On these first tests it was. The difference between missing a two-word change and applying it was not a better model, a better prompt, or a better ordering. It was a one-word attribute computed from two hashes.

What we do not know yet

Since the experiments above, disposition-guided regeneration has run in several real projects — on the order of ten regenerations across different codebases — and behaved correctly in every one. That is a consistent early record, and it is why we are writing this up. It is still not systematic measurement: no controlled comparison, no counting of failure rates, no variation of models. We want to be precise about the difference.

There are also scenarios the record does not yet cover. The changed-dependency cases we have seen resolved to "no change required" — we have not yet watched a change to an inherited constraint force real changes through the code, where the agent must trace implications rather than update an assertion. And we have not tested large changes that touch many positions, where the previous_* blocks grow — that is where the dilution risk lives: old content, delivered ahead of the current spec, competing with it for attention.
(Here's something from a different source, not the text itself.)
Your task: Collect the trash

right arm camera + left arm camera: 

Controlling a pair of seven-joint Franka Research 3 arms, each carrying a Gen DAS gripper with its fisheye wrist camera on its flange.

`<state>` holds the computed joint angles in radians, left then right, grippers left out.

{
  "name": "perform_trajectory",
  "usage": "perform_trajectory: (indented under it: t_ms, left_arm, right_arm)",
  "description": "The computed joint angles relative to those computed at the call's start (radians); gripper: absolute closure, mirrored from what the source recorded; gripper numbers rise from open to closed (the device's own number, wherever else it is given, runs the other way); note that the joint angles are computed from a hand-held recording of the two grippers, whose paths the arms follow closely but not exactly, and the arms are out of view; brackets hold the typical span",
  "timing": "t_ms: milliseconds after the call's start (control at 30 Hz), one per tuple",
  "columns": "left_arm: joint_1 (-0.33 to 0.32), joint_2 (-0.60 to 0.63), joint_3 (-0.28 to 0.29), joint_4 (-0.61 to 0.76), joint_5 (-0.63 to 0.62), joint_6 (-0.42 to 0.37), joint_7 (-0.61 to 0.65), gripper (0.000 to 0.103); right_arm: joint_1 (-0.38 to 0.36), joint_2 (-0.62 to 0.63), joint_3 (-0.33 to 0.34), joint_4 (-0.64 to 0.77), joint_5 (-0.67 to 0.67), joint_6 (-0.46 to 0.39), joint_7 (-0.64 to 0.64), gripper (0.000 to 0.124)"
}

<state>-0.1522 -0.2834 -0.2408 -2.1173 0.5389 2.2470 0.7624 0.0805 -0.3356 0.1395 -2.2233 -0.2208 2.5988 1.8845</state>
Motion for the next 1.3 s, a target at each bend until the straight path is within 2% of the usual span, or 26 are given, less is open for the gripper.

And one dependency deserves naming: the disposition tells the agent where to look, but noticing what changed within a position, and tracing what it implies for the code, is still the model's work. How well this holds depends on the capability of the model in use, and will move — in either direction — as models change. This is something to watch over time, with caution. But watching it so far has been the good kind of watching, and we are enthusiastic.

The two failure modes to watch pull in opposite directions. If anchoring persists, the remedy is a stronger signal — the finer, within-position delta we deferred. If dilution appears, the remedy is less prior content — the disposition tags without the old text at all. Because the remedies conflict, the failures have to be told apart before either is applied.

What we can say is narrower, and worth saying anyway. The remedy for anchoring used to be destructive: delete the artifact and regenerate from scratch, discarding the stability that keeping the artifact was meant to buy. Now there is a remedy that keeps the artifact and catches the change — at the cost of a gitignored cache and a hash comparison. Every regeneration so far has pointed the same way: we did not have to choose between stability and correctness.